I’m just back from another immersive theatre instalment.
This time I went with some friends to Then She Fell, a performance piece by Third Rail currently being staged in Williamsburg. Then She Fell invites audiences to “explore a dreamscape where every alcove, corner, and corridor has been transformed into lushly designed world. Inspired by the life and writings of Lewis Carroll, it offers an Alice-like experience for audience members as they explore the rooms, often by themselves, in order to discover hidden scenes; encounter performers one-on-one; unearth clues that illuminate a shrouded history; use skeleton keys to gain access to guarded secrets; and imbibe elixirs custom designed by one of NYC’s foremost mixologists.”
I loved it. You should go. Really.
And like my experience at Sleep No More, it points to some interesting ideas for exhibition and experience design.

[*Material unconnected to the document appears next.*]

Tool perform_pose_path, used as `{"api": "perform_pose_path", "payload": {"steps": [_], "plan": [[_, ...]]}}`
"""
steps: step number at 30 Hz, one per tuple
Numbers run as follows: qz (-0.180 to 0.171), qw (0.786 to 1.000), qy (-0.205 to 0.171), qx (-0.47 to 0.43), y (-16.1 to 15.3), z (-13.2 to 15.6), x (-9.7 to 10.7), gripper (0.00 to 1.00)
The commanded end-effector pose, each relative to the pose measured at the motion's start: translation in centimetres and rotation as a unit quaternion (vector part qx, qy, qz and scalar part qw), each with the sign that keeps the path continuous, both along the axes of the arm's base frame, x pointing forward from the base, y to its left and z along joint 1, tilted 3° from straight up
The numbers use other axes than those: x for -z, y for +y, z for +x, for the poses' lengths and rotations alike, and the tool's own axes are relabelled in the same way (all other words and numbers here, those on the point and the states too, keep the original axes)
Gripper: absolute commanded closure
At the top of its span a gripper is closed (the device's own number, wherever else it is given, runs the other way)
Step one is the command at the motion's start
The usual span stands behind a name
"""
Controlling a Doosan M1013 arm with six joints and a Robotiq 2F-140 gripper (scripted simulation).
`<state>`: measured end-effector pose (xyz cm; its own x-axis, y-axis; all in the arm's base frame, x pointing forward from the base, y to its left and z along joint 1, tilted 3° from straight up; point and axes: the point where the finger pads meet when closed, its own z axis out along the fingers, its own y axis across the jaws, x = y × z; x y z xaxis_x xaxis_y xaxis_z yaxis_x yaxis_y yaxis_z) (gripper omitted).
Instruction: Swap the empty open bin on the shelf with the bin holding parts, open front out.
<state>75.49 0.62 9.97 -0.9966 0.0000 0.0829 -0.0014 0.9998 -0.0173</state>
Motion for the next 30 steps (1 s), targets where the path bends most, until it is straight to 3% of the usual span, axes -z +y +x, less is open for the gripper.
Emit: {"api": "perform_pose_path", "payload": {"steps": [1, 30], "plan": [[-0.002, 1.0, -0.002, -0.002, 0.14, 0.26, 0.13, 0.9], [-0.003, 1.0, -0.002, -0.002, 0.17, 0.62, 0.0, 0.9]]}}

Then She Fell follows a different model to Sleep No More. For a start it operates at a far reduced scale – only 15 audience members per performance. This has the benefit of creating a very intimate experience and one that guarantees everyone gets several intense one-on-one moments with the performers. In fact my journey began with an intimate moment inside a cupboard and later in the performance when I ended up in a larger group with other audience members I felt a little annoyed at their presence – as if they’d now were able to share ‘my journey’.

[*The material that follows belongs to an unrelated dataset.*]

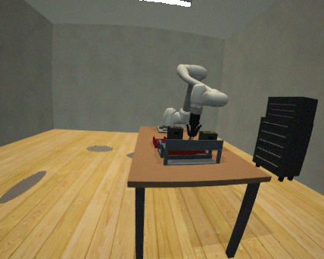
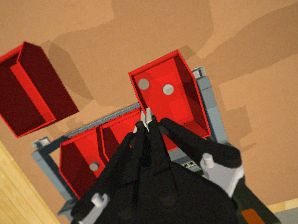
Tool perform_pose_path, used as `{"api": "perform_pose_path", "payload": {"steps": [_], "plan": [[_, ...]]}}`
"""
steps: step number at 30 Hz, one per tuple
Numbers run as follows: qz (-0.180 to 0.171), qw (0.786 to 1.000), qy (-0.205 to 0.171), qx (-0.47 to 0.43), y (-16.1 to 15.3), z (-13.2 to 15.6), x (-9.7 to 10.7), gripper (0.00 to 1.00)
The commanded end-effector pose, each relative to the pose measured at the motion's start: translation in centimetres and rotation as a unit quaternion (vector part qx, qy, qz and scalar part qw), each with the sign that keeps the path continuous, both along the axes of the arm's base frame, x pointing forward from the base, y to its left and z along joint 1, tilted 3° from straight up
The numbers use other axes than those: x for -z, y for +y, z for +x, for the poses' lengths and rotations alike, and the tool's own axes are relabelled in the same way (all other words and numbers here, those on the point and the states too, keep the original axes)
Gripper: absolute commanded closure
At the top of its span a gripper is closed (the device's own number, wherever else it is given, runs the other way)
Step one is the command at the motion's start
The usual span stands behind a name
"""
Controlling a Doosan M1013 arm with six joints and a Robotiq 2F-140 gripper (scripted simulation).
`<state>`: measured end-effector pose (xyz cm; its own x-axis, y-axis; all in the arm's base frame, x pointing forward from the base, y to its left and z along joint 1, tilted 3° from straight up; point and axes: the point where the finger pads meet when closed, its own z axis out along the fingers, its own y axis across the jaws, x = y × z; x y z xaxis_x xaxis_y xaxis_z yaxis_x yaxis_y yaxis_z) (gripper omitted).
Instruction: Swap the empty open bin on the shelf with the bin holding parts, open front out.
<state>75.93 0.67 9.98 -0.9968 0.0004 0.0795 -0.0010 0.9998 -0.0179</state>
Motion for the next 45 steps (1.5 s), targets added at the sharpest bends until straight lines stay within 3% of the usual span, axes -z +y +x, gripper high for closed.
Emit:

The other difference is that it, as we say in video game parlance, is far more ‘on rails‘. Unlike the sandbox world of Sleep No More in which the audience roams pretty freely and events/acts happen at certain times in certain places whether or not audience members are there or not, in Then She Fell you are led along your path – often hand-in-hand with a performer. Importantly, every audience member is on a different path that come together and intersect at various points. Speaking to my friends afterwards it was clear that there is a core series of sequences that every audience member gets to experience in different sequences, but that there are also a group of other unique experiences that are only happen to one or two people. The choreography of the 15 audience members with this sequencing reminded me of the intertwined stories for the different playable characters – each with their own story – in Dragon Age: Origins.
This points to a complex multi-linear narrative as opposed to the almost non-linearity of Sleep No More. No one can accidentally ‘miss everything’ as I’ve heard a few complain of the Sleep No More experience, and this makes it instantly rewarding for ‘all’. In museum terms, it means it is more like that private collection tour with a senior curator – which all museums have trouble ‘scaling up’. (Although Neal Stimler’s experiments with Google Glass-led curator tours at the Met and the National Museum of Australia’s robot docent trials might offer new opportunities).

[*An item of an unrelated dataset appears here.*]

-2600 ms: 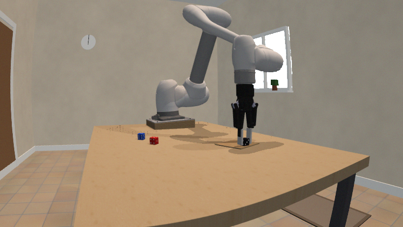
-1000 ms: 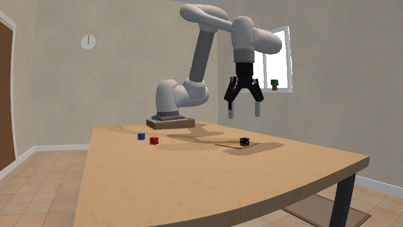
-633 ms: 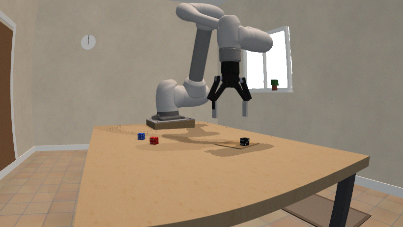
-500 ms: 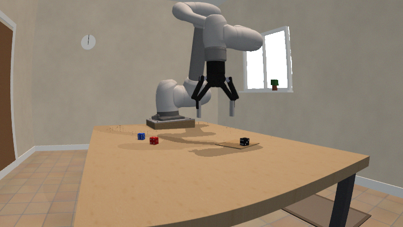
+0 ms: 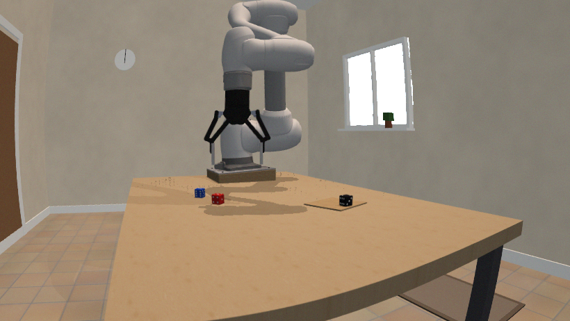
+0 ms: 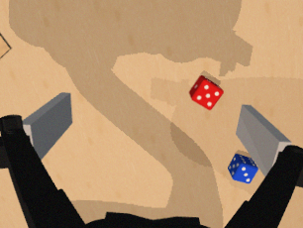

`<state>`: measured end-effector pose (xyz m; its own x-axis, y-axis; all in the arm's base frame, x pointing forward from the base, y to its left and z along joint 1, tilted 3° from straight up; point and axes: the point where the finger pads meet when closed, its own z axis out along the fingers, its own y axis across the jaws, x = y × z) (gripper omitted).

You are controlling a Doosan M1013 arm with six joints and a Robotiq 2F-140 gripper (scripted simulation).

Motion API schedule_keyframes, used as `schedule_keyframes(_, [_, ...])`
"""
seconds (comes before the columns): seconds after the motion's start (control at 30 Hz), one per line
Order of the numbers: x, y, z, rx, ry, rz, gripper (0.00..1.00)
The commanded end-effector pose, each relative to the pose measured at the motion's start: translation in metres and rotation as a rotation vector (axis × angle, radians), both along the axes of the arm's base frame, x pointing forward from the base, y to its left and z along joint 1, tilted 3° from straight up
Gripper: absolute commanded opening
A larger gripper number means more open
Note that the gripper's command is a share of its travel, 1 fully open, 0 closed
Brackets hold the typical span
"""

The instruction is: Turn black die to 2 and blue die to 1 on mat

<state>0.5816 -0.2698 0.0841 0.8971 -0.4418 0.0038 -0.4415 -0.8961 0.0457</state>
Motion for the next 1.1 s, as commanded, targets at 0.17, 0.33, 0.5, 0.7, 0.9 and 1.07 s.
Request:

More broadly, I’m finding that these sorts of performances point to a growing pervasiveness of ‘video game literacy’. Not only do these productions draw on the tropes of video game design and multi-linear nested narratives, the audience is supposed to know and understand how to inhabit the worlds that these narratives create. This is something that museums haven’t worked out how to do well yet – and yet our audiences are increasingly developing these literacies charged by the mainstreaming of video gaming and also their influence on mainstream TV and cinema.